Copy every line of the data exactly, keeping out any picture.

Data extract:
# # # # # # #

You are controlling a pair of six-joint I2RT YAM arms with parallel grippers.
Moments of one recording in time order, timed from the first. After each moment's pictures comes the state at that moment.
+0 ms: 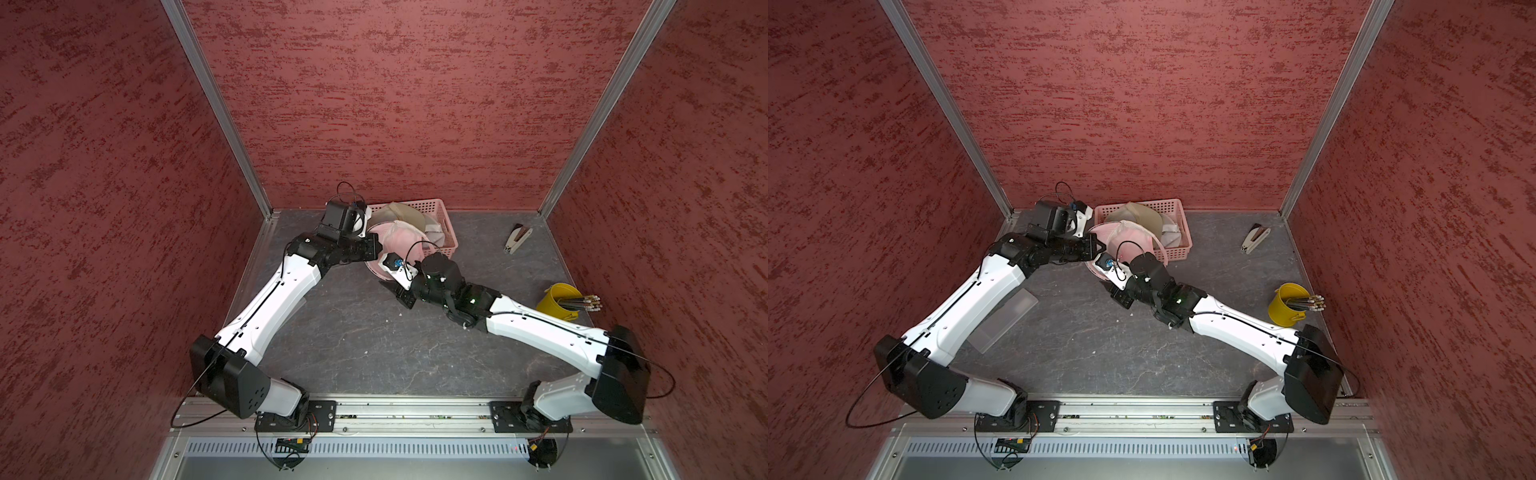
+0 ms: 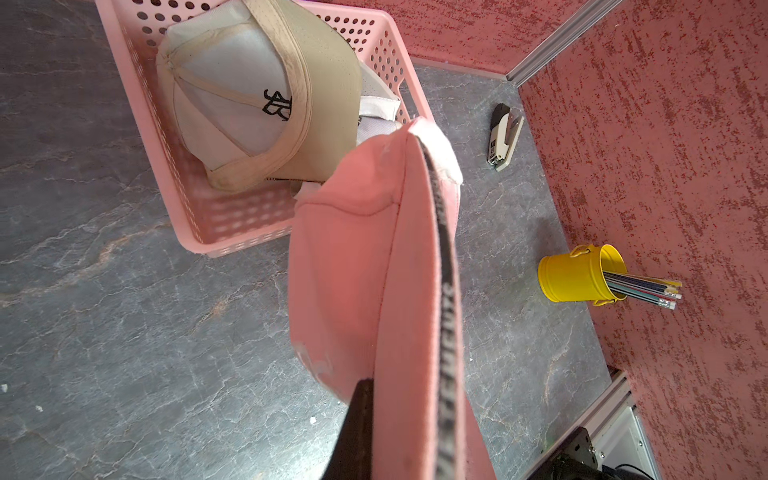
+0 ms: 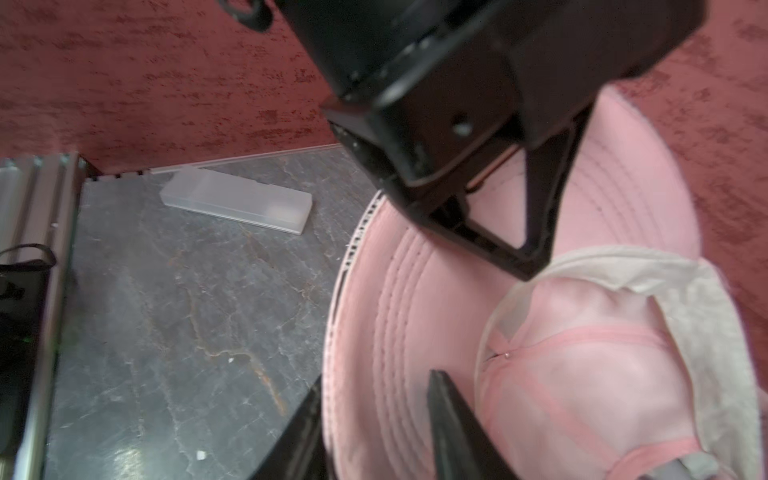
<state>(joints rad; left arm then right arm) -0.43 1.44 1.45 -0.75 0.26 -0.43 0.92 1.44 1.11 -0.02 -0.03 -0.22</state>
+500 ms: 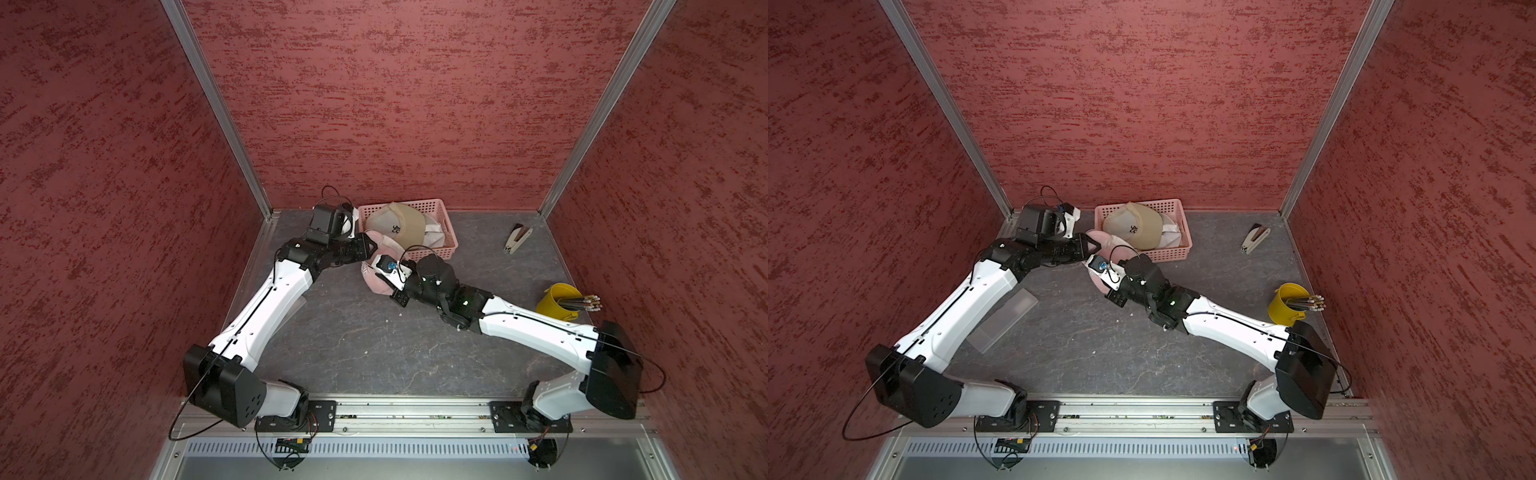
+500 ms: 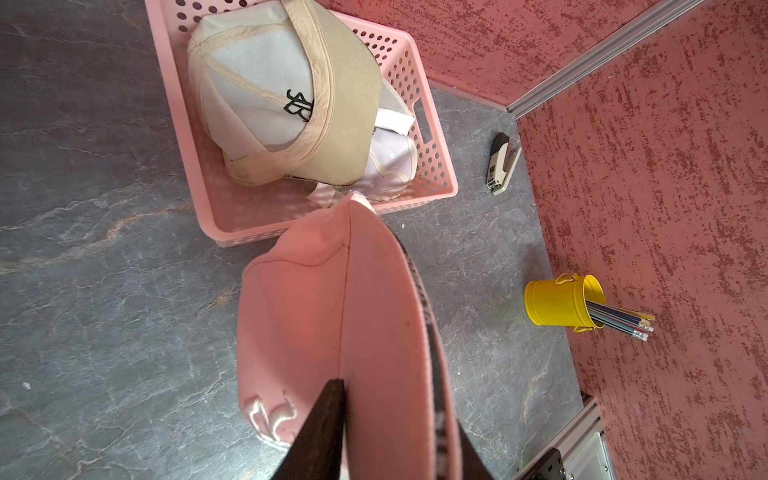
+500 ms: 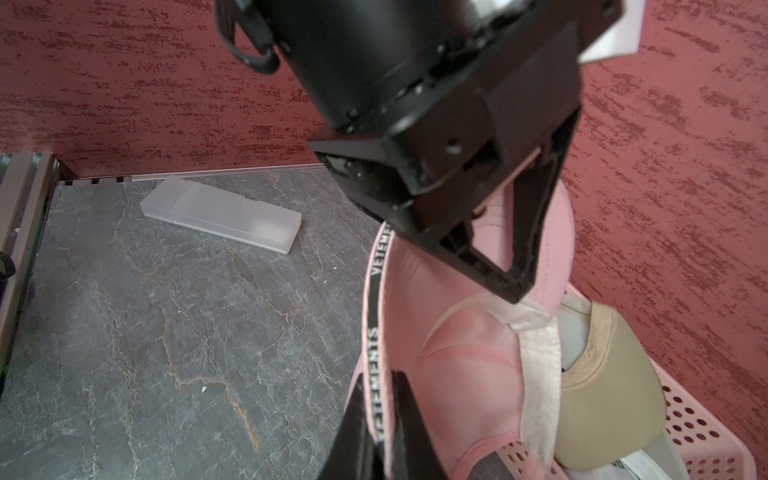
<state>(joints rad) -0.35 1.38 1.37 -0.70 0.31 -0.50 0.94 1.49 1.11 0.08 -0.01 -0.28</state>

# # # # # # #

Answer box:
You are controlling a pair of six-joint I2RT YAM arms with parallel grippers.
Moments of one recording in time order, timed from the first. After each moment's pictures comes the state at that moment.
+0 ms: 
+0 ms: 
+0 ms: 
<state>(joints rad; left arm then right arm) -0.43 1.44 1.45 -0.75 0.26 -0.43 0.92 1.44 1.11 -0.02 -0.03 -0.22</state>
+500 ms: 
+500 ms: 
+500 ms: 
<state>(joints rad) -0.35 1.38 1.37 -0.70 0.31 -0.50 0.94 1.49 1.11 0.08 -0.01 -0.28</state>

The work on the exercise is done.